What is Venezuela’s future after May 20th?

According to Eugenio Martínez, after the probable victory of Maduro there will be an increase in migration and economic sanctions to the national executive

What is Venezuela’s future after May 20?

Many questions continue to arise around the political and social future of Venezuela. Beyond the news context generated by the "doubtful" call for elections in advance by the National Constituent Assembly (ANC) and endorsed by the National Electoral Council (CNE), the general doubt in this situation is: what will happen after May?

Leer en español: ¿Cuál es el futuro de Venezuela después del 20 de mayo?

According to Eugenio Martínez, a journalist specializing in politics and electoral processes, it is likely that the winner of the May 20 elections will be Nicolás Maduro, giving way to a radicalization in the political arena of a relegitimized Chavism through the electoral system.

This aspect is perhaps one of the most complex, not to understand, but to confront, because both the Venezuelan opposition movement and the international community have strongly criticized the electoral process. This process was originally planned for April 22 and then postponed to May 20. For most sectors, we are in the presence of a resounding fraud, which they refuse to recognize.

This phenomenon, of course, has generated implications in the economic field for the South American nation. Countries like the United States, Canada, the European Union, and neighbors like Panama, among other nations, have sanctioned both Nicolás Maduro, as well as different members of his cabinet with confiscations of bank accounts, and even with the restriction of economic activities with the government Venezuelan.
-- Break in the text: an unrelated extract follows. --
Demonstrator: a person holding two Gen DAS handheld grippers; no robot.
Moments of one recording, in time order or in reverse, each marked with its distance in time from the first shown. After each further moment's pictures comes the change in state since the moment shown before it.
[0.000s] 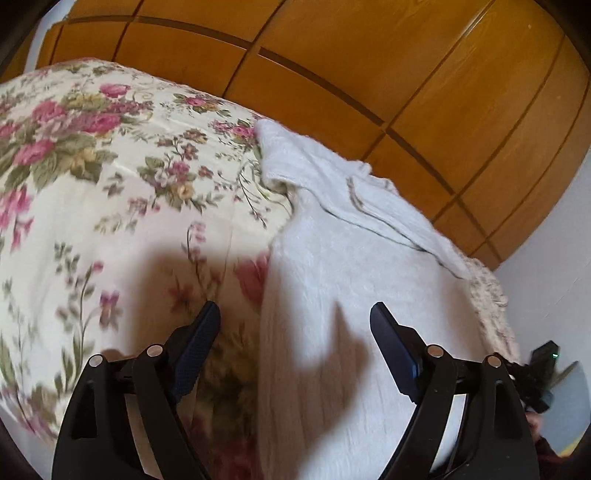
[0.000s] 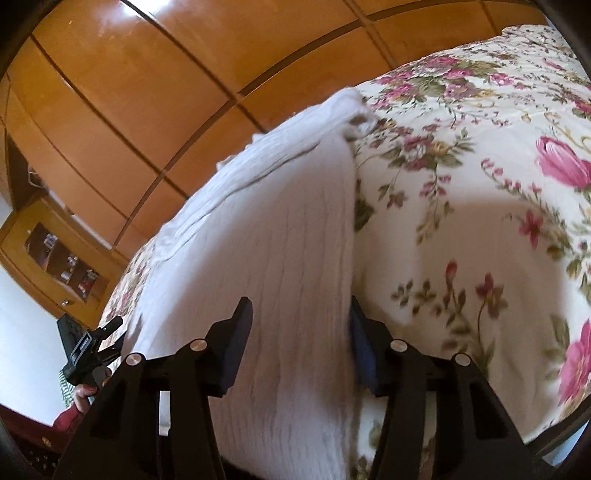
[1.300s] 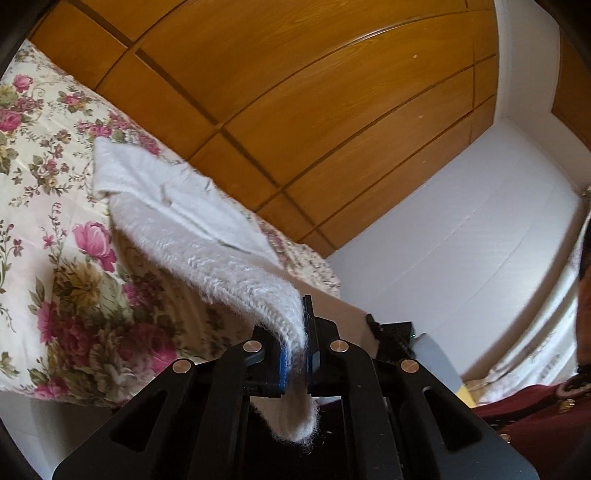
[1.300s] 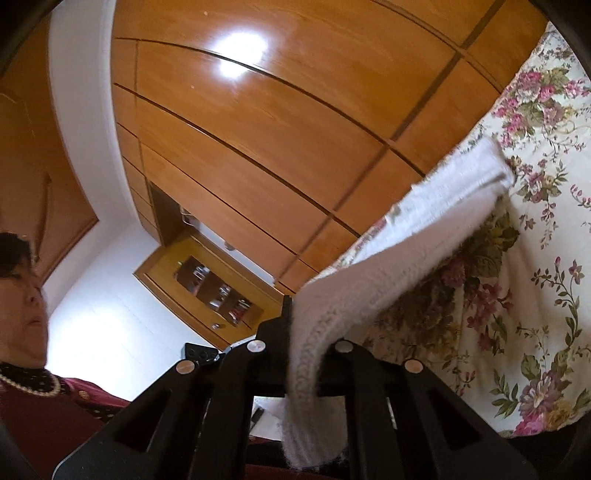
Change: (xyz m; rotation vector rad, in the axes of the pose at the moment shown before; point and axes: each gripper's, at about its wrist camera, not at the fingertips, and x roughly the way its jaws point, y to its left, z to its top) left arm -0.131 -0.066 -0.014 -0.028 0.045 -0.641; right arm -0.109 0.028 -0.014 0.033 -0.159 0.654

Martinez explains that after May 20, these sanctions could be increased by the international community for Maduro and the Venezuelan State in general. However, what Martinez foresees closer is the increase of the migratory flow of the country and later an isolation of Venezuela on the part of the neighboring nations. According to the journalist, although these disciplinary measures exist, their implementation and effect could take a long time.

It is important to note that, from the government of the United States, sanctions have been promoted on such a scale that it has restricted the negotiations of other countries with Venezuela. In fact, those nations or companies that carry out economic activities with the Maduro government will also be penalized by North America.
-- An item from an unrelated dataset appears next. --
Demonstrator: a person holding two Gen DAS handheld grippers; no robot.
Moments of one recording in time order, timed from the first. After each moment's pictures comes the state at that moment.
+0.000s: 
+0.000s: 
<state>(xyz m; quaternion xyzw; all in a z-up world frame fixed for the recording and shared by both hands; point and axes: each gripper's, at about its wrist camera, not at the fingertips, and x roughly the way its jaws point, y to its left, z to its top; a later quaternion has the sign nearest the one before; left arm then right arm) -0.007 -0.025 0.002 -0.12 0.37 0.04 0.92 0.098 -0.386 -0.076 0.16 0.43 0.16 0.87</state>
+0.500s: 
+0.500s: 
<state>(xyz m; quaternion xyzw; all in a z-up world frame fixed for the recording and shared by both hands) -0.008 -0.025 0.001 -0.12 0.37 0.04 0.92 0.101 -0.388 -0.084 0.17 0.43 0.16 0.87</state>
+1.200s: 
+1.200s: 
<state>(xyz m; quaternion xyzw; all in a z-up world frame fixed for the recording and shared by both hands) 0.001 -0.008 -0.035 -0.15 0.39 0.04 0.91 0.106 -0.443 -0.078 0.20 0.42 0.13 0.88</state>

It should be noted that the North American nation has been one of the most concerned about the guarantees of the upcoming electoral process. US Democratic Senator Dick Durbin, who met with Nicolás Maduro at the Miraflores Palace, warned the president that if the votes do not meet international standards, they will be considered illegitimate.

Durbin himself explained: "I traveled to Caracas to better understand the conditions faced by Venezuelans and to urge President Maduro to adhere to basic democratic norms, particularly with regard to the dubious elections scheduled for May." The senator also took advantage of his visit to Venezuela to ask for the release of Mormon missionary Josh Holt, a US citizen, who has been incarcerated in the Caribbean nation for almost two years.

Comfortable opposition

Something that has generated much controversy in this call for elections in Venezuela is the position assumed by Henry Falcón. Despite having been considered as a member of the opposition of this nation, Falcón ignored the calls for non-registration of candidates. His actions have been considered, by the MUD and other political movements, as an action to support the Maduro government.
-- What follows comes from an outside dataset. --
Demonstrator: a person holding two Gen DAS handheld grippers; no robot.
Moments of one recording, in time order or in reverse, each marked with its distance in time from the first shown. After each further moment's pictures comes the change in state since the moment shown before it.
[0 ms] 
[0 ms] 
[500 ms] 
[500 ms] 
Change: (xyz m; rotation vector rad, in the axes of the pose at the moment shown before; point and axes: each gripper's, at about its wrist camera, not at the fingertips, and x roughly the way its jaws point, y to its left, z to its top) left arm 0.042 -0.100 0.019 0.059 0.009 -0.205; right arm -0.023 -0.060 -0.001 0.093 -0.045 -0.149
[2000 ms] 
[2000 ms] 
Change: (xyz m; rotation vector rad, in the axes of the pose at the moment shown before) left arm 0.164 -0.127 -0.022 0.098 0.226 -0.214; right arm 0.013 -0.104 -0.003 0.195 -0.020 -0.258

This situation, according to Martinez, could also give way to the birth of a "more comfortable" opposition for the current Venezuelan regime. This "new" opposition on the part of Falcón and other actors is being formed with "strange parliamentary alliances", like that of Timoteo Zambrano.

"This would give way to the statements of Zapatero, who spoke of a coalition government, probably ended up materializing with Henry Falcón or with some of the members of his campaign command," Martinez said.

This situation would lead to a question about the position that the international community would assume, with the presence of a rising opposition inside the government or with greater empathy with the government of Nicolás Maduro.

Venezuelans without Venezuela

Another factor attributed by Martínez and other political and social analysts, regarding the future of Venezuela is the growth of the migratory wave. The traveling of Venezuelan citizens to other countries would increase because of the restrictive measures that could come in Maduro's new mandate, as well as the possible future consequences that the sanctions applied to the country could bring.

Although it is very difficult to guess the future, certain signs lead us to think what could be the closest future for Venezuela. The most important detail will be in the response of the international community. The latter received a call from members of the Supreme Court of Justice and the National Assembly in exile, who presented evidence implicating the Venezuelan president in corruption cases. With this evidence, they ask Interpol to capture Maduro.

Latin American Post | Julio Abella
Translated from “¿Cuál es el futuro de Venezuela después del 20 de mayo?”